EXERCISE BRIEF: In the entries that follow, the line with "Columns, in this" opens the range and the line with "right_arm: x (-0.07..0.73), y" closes it; repeat that range exactly, both lines included.

═══ EXERCISE DATA ═══

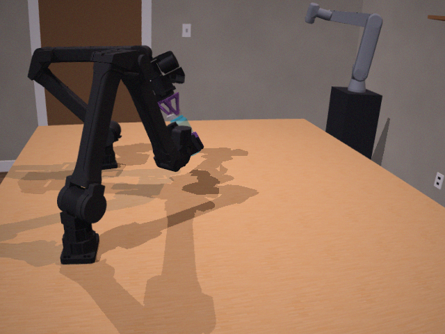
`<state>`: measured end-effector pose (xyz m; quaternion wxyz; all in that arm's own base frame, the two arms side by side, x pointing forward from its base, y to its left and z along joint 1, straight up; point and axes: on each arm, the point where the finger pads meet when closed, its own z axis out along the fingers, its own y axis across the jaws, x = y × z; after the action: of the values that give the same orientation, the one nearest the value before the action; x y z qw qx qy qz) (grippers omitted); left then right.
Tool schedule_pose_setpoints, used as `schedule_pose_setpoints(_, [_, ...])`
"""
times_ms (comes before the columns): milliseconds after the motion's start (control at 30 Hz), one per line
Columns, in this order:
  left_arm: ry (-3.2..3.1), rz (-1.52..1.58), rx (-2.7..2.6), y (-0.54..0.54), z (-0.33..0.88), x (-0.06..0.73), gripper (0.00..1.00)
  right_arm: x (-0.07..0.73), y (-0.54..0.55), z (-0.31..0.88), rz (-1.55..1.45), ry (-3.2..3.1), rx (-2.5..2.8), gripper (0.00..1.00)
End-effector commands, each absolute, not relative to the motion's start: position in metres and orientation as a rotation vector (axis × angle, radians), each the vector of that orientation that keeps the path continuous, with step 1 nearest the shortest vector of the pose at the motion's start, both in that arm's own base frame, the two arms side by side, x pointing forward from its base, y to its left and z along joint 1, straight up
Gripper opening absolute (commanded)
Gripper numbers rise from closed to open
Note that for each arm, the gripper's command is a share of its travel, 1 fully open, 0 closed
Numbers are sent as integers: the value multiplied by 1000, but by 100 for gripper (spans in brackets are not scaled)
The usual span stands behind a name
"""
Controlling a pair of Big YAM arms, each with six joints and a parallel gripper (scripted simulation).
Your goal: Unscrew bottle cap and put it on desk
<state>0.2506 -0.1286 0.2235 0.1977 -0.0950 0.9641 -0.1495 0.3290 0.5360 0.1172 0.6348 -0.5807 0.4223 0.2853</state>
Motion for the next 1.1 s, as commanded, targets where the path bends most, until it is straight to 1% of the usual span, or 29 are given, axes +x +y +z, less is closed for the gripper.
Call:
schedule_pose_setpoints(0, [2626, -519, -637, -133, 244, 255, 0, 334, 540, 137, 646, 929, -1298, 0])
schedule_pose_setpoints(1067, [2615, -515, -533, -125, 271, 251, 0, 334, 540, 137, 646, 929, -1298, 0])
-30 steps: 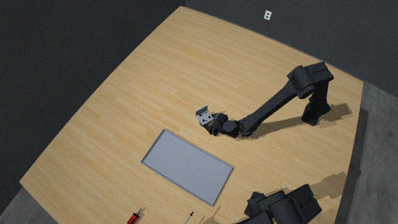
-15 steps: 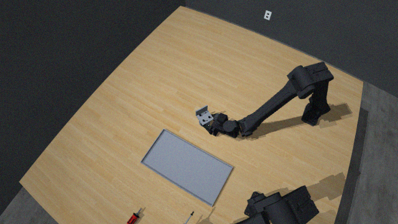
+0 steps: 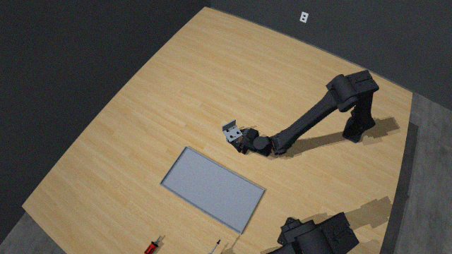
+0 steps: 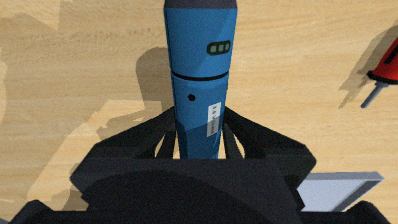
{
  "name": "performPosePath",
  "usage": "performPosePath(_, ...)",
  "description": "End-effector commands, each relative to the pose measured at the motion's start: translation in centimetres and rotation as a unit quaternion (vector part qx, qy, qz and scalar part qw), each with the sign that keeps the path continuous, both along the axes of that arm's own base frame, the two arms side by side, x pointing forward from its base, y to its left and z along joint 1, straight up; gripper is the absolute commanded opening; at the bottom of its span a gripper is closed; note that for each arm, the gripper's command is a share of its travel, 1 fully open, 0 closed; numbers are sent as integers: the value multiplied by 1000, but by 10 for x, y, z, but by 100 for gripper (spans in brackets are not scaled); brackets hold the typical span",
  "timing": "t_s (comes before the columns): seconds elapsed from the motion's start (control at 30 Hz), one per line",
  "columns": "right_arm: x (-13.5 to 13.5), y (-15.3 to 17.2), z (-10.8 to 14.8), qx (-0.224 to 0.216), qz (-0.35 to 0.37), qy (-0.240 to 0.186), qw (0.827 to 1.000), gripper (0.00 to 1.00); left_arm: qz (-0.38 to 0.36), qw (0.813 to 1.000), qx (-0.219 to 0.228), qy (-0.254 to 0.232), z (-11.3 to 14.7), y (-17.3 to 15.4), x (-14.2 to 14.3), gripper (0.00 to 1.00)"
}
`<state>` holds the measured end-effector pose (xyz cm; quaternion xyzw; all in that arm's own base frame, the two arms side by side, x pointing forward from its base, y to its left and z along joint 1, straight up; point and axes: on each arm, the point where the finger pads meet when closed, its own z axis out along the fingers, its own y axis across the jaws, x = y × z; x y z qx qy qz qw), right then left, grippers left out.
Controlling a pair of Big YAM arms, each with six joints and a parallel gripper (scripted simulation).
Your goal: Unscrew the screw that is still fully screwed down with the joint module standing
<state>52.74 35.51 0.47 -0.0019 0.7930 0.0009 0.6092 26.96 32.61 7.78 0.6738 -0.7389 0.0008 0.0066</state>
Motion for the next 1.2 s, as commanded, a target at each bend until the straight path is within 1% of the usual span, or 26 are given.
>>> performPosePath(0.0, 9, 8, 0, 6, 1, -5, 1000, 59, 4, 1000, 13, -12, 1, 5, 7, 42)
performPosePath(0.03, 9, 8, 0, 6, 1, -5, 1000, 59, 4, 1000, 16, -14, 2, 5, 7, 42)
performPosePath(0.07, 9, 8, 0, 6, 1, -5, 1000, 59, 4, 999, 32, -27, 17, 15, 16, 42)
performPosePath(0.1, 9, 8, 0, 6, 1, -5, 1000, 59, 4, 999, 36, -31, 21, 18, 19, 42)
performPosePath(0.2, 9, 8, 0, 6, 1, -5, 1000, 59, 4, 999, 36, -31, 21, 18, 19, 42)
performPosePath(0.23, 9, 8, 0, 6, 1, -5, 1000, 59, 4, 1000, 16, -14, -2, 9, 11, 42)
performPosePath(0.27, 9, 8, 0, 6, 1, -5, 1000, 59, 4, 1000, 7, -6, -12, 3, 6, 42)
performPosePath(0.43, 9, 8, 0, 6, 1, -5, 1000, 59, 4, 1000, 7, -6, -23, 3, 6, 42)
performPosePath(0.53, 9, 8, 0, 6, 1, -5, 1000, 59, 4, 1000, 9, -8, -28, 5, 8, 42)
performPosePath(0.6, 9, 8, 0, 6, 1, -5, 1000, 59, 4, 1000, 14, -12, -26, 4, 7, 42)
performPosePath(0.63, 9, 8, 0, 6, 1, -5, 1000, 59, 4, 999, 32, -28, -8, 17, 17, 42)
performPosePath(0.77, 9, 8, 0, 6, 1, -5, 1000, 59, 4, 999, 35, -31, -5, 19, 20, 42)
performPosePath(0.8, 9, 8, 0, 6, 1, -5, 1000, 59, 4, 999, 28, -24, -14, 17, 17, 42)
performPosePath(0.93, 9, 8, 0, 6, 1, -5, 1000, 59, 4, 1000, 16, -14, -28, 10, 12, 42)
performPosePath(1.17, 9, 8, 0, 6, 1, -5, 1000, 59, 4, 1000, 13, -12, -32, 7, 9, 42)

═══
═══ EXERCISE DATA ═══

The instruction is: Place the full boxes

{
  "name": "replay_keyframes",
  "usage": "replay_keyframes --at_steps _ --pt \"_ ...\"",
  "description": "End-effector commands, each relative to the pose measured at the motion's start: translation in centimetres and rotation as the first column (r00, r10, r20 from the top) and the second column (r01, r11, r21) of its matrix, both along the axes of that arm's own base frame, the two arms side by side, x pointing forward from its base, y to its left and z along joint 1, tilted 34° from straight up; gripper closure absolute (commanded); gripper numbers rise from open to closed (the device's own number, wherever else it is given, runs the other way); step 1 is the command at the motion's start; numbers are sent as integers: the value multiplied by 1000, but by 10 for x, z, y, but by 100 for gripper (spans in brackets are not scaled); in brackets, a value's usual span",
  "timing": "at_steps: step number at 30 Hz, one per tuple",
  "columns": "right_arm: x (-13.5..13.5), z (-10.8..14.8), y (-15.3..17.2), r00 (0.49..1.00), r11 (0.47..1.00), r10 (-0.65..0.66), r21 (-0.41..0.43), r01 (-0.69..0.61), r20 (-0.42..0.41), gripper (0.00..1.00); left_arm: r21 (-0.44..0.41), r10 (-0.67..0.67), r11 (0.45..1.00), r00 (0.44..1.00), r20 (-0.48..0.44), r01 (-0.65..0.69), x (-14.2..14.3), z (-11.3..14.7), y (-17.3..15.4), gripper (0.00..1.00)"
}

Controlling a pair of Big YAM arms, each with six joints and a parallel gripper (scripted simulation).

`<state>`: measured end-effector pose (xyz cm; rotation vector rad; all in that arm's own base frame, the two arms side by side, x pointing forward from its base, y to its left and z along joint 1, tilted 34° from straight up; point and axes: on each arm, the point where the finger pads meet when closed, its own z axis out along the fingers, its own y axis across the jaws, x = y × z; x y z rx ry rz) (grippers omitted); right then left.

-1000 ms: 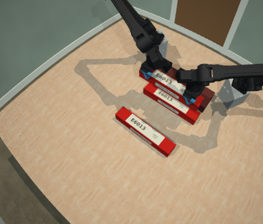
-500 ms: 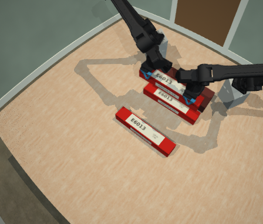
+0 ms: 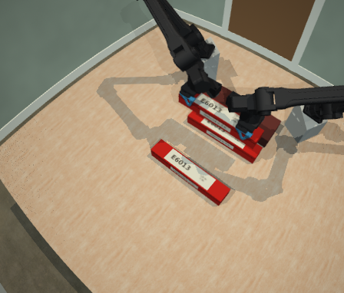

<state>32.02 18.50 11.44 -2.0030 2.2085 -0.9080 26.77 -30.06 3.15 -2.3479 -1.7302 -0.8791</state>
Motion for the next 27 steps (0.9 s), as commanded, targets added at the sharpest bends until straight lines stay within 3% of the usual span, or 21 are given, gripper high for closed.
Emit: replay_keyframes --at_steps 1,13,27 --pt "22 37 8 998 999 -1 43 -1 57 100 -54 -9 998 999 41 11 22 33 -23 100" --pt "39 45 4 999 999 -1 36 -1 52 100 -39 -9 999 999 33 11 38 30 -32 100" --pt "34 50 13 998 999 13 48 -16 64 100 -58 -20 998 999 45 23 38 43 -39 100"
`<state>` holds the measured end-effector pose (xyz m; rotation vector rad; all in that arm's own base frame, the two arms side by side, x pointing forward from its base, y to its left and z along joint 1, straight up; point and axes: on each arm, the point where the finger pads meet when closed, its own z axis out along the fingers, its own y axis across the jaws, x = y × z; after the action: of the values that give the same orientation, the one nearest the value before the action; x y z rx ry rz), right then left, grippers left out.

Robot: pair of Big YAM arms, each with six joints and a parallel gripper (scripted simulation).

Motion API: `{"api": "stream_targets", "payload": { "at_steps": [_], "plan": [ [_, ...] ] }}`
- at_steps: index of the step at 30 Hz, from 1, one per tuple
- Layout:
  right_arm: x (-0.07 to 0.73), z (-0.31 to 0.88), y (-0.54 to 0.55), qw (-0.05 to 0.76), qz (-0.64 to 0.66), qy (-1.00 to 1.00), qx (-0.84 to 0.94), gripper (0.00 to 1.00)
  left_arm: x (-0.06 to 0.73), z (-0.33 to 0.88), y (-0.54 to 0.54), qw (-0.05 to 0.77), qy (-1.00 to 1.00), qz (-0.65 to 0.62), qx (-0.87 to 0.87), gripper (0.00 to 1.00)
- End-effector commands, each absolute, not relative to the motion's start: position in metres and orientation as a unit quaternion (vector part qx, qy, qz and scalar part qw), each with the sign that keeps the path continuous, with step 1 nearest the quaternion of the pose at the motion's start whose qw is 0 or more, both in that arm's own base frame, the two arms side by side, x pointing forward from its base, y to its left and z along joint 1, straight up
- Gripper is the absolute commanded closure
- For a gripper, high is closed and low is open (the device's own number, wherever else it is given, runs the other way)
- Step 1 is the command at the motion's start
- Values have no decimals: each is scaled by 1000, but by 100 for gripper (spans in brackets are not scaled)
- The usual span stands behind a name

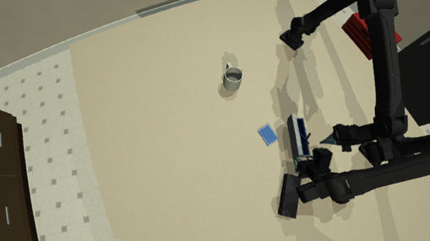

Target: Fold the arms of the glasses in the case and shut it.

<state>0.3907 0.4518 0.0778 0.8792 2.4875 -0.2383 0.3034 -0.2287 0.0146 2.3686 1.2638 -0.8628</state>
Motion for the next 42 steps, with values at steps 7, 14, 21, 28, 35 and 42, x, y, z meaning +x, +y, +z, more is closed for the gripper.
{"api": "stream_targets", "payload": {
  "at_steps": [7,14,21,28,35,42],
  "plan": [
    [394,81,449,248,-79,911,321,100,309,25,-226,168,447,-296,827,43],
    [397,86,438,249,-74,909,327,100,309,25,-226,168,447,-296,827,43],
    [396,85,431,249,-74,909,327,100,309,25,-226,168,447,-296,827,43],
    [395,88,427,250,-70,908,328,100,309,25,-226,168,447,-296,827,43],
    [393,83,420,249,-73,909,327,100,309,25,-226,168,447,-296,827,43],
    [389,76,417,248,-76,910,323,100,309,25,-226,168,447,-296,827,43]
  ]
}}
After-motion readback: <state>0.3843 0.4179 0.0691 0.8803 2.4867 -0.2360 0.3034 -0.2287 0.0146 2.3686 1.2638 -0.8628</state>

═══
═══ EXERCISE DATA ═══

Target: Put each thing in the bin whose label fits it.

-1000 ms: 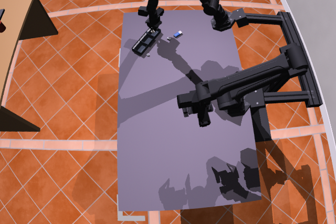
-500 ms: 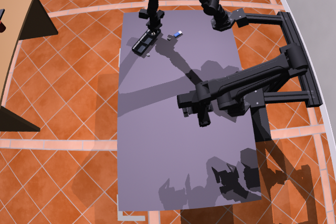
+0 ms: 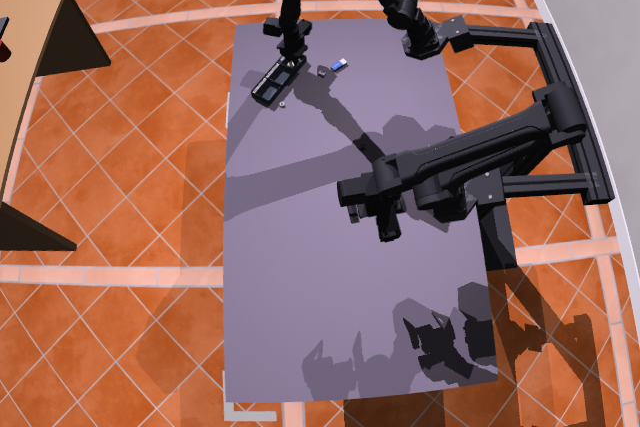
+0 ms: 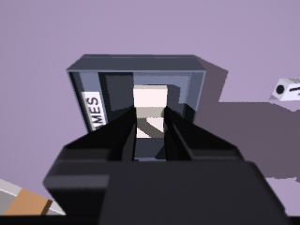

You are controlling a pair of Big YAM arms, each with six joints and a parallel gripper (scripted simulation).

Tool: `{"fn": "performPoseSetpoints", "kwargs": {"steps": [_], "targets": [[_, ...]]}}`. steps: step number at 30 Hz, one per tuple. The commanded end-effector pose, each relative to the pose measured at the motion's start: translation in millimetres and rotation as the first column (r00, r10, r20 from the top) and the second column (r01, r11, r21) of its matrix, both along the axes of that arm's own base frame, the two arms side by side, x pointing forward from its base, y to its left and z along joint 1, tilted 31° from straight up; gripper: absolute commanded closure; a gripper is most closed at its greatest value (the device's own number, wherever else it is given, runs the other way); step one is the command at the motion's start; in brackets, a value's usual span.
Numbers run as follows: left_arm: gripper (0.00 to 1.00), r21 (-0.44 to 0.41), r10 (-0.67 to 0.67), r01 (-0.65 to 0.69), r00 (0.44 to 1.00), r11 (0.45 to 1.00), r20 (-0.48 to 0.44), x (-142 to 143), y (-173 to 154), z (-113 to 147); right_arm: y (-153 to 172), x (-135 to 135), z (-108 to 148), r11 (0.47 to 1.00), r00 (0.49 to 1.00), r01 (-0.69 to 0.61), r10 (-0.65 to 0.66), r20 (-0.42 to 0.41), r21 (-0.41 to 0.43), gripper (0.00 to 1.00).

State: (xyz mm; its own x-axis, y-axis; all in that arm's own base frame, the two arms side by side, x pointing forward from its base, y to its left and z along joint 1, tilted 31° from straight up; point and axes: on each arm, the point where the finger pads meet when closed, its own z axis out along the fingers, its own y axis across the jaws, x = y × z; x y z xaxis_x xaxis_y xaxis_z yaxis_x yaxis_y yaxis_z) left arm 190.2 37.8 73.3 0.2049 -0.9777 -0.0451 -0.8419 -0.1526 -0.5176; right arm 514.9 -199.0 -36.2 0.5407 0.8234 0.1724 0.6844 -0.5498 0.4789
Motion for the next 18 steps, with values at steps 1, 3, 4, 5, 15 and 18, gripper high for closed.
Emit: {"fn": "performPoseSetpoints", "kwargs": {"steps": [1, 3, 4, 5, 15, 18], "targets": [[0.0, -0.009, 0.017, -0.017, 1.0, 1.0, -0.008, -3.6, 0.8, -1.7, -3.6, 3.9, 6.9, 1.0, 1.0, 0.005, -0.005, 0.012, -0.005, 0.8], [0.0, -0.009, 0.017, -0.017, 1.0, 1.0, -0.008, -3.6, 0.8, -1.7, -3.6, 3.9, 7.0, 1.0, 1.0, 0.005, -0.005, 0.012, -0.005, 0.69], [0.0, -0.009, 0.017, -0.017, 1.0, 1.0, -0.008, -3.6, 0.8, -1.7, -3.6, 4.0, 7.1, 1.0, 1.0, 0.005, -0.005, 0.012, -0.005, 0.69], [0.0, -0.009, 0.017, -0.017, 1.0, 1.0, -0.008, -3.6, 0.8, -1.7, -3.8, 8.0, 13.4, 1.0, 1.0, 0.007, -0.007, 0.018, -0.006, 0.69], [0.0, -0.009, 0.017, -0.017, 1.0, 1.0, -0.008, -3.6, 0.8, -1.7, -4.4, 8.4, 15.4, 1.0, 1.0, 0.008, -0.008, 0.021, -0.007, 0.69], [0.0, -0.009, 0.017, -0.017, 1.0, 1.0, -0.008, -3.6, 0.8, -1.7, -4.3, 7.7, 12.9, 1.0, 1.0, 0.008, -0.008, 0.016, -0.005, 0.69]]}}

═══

REPLY:
Columns, in this order:
  left_arm: ry (-3.2..3.1), rz (-1.52..1.58), rx (-2.7..2.6), y (-0.54..0.54), z (-0.33..0.88), x (-0.06..0.73), gripper (0.00..1.00)
  right_arm: x (-0.07..0.73), y (-0.54..0.55), z (-0.31..0.88), rz (-1.55..1.45), ry (-3.2..3.1), rx (-2.5..2.8), gripper (0.00..1.00)

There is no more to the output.